## PROBLEM TO WORK ON
Copy out, exactly as given, every line from the line with "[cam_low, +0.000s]" to the end of the listing, both of those lines included.

----

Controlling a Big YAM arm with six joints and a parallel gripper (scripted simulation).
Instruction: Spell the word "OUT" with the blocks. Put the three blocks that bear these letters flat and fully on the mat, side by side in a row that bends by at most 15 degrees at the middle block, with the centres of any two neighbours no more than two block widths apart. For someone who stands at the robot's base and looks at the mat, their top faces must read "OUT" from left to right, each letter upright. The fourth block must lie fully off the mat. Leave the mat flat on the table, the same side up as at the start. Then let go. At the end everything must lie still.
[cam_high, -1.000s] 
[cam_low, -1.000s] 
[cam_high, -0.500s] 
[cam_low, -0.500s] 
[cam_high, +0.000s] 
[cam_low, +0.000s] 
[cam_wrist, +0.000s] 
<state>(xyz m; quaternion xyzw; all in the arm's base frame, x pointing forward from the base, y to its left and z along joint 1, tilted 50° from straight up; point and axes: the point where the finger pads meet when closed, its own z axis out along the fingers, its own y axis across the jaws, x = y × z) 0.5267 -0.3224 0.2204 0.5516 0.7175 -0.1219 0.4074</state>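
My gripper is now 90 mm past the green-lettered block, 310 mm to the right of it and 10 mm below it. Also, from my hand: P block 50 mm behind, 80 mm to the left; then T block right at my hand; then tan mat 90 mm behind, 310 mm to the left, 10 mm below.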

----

## RESULT
[cam_low, +0.000s] 
[cam_wrist, +0.000s] 
<state>(xyz m; quaternion xyzw; all in the arm's base frame, x pointing forward from the base, y to its left and z along joint 1, tilted 50° from straight up; point and axes: the point where the finger pads meet when closed, its own z axis out along the fingers, its own y axis across the jaws, x = y × z) 0.5267 -0.3224 0.2204 0.5516 0.7175 -0.1219 0.4074</state>
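My gripper is now 90 mm past the green-lettered block, 310 mm to the right of it and 10 mm below it. Also, from my hand: P block 50 mm behind, 80 mm to the left; then T block right at my hand; then tan mat 90 mm behind, 310 mm to the left, 10 mm below.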

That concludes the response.